Work instructions: Beginning at the line containing "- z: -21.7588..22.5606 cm", restate each line of the listing below word for word until the last one has been given.

Material provided:
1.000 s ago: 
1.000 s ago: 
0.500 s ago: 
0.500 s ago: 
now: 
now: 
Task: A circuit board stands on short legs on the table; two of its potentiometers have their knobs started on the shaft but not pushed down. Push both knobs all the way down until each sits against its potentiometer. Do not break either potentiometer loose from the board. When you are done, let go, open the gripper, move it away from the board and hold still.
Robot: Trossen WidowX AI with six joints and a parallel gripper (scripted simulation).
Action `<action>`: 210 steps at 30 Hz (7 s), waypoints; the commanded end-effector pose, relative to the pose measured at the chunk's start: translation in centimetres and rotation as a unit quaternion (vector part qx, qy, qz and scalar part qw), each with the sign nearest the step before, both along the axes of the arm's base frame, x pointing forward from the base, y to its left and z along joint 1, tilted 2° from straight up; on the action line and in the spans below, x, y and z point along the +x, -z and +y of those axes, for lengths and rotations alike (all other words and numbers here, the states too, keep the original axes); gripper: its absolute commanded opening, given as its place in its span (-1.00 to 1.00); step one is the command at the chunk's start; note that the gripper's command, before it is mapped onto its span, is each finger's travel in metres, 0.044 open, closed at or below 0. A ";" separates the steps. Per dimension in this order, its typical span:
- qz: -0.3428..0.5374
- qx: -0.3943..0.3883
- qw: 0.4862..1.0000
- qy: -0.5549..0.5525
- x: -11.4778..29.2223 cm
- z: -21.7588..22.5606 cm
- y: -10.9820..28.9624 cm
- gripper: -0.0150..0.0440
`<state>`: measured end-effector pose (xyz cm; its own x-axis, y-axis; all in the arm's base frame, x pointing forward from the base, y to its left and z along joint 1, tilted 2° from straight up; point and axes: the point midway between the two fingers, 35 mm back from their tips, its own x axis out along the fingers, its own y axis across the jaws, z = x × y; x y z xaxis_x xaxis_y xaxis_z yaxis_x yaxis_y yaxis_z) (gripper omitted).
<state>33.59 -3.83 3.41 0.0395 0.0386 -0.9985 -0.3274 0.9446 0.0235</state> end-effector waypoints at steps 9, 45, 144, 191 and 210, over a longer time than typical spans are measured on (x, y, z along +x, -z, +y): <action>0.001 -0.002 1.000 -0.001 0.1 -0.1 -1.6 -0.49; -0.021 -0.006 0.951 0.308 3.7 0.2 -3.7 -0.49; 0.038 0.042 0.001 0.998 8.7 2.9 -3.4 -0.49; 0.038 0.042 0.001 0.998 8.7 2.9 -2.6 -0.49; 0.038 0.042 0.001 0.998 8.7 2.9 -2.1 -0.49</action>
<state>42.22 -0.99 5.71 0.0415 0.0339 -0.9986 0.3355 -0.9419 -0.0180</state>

Task answer:
- z: -21.7588..22.5606 cm
- y: -10.9820..28.9624 cm
- gripper: -0.0150..0.0440
`<state>`: measured end-effector pose (xyz cm; its own x-axis, y-axis; all in the arm's base frame, x pointing forward from the base, y to its left and z along joint 1, tilted 2° from straight up; point and axes: the point midway between the two fingers, 35 mm back from their tips, its own x axis out along the fingers, its own y axis across the jaws, z = x × y; x y z xaxis_x xaxis_y xaxis_z yaxis_x yaxis_y yaxis_z) (gripper omitted).
<state>33.59 -3.83 3.41 0.0395 0.0386 -0.9985 -0.3274 0.9446 0.0235</state> end-effector waypoints at steps 9, 45, 144, 191 and 210, over a longer time than typical spans are measured on (x, y, z along +x, -z, +y): <action>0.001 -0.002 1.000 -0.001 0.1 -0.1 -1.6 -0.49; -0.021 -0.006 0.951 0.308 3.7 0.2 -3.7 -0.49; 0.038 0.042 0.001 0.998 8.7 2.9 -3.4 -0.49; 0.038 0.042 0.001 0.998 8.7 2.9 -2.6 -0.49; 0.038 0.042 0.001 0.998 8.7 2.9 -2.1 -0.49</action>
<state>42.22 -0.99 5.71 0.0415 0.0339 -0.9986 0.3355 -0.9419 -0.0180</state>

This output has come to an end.